Many will see risks inherent in these proposals. However, it is difficult to
make progress without risk. As for the fear of resurgence of any Iraqi
military threat to its neighbors, it is expected that proposals a) and b)
will succeed and that American military presence will remain in the Gulf,
and in the countries of the region, for as long as necessary. In reality,
Iraq today is surrounded by highly armed and more powerful neighbors. As for
military potential, inspections and monitoring should address that concern,
particularly when backed up as described.

Were these proposals, or some modified version thereof, considered viable by
all concerned, the resulting impact would certainly: be in the immediate
best interests of the children and of the people of Iraq; enhance the world
leadership of the United States; restore some of the lost credibility of the
United Nations Security Council; and demonstrate some respect for the rule
of (international) law as per the Charter.
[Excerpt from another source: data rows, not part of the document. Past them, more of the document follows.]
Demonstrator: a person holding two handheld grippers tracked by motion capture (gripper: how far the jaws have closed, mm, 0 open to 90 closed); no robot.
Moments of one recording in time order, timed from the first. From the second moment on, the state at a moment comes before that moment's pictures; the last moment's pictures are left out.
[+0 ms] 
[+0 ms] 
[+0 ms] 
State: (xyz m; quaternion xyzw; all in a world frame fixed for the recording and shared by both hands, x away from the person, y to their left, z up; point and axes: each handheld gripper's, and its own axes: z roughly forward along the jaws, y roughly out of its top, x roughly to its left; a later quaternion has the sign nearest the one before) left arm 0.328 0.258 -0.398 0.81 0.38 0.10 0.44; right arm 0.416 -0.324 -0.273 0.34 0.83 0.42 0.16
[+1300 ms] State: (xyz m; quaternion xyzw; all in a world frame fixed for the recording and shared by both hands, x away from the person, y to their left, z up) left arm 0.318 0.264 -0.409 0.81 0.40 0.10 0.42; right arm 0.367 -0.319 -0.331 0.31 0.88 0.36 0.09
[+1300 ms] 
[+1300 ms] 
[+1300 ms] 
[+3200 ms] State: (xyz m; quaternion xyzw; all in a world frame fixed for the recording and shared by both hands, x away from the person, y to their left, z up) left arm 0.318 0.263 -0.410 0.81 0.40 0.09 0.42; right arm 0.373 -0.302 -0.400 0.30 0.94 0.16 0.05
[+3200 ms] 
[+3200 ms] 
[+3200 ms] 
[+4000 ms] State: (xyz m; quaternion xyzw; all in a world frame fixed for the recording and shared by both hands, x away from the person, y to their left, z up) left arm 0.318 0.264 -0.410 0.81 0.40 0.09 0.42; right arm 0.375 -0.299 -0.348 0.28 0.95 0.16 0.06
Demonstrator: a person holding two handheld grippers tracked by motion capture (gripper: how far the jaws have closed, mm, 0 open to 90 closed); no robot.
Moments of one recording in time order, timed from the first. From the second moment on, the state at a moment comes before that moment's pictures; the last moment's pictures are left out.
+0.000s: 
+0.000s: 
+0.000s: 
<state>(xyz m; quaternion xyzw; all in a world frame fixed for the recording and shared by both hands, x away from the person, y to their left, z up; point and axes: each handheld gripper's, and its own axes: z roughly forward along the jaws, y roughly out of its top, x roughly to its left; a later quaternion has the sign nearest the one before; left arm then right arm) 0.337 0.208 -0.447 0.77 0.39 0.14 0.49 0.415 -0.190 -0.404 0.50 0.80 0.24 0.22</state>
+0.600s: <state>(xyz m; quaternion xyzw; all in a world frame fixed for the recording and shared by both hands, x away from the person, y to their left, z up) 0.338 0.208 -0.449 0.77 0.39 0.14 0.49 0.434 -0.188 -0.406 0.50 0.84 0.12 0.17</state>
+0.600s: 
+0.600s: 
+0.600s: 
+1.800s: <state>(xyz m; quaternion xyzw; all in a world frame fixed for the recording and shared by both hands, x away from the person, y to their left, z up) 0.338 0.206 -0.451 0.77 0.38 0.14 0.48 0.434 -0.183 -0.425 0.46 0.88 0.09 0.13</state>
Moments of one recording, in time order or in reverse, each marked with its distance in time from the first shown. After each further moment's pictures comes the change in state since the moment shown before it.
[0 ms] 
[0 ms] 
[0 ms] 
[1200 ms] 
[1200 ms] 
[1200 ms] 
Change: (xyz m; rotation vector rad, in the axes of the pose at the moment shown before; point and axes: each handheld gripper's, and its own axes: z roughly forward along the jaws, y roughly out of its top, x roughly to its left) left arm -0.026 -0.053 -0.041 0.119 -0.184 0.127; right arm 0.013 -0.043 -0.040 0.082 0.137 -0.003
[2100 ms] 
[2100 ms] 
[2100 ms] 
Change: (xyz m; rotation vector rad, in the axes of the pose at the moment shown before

It would also immediately begin
to address the loss of fundamental human rights as set out in Article 25 of
the Universal Declaration under the impact of economic sanctions. And it
would set in motion the lengthy task of restoring prosperity to the Iraqi
people at the levels, or better, that they enjoyed back in 1990.
Based on discussions with Iraqi exiles in the European Union, including the
UK, and in Canada, Australia, New Zealand and in the United States, an end
to economic sanctions would bring home many economic refugees of the middle
and professional classes, so important for the economy, but also for social
well being and possible change in governance towards a more participatory
and democratic system, were that to be the choice of the Iraqi people.
Nothing can be more dangerous and volatile for the middle east region than
the present uncertainty, human deprivation combined with the economic and
social despair within Iraq. To think of peace in the middle east without
Iraqi participation is naive.

In conclusion, distinguished Members of Congress, after almost ten years of
uniquely comprehensive economic sanctions and blockade, surely it is time
for the United States, the Congress and Administration, to attempt to find
an alternative way to live with Iraq, without punishing its innocent
populace, not involved in the bad decisions leading to the invasion of
Kuwait, nor in government policy-making and actions before 1990, or since.
Setting aside the American desire for moral and democratic leadership, and
even if only to protect its positive place in history, the United States
needs to make positive policy changes in respect of Iraq. The member states
of the United Nations will surely follow.

Denis J. Halliday, former United Nations Assistant Secretary General and
Humanitarian Coordinator in Baghdad, Iraq 1997-98.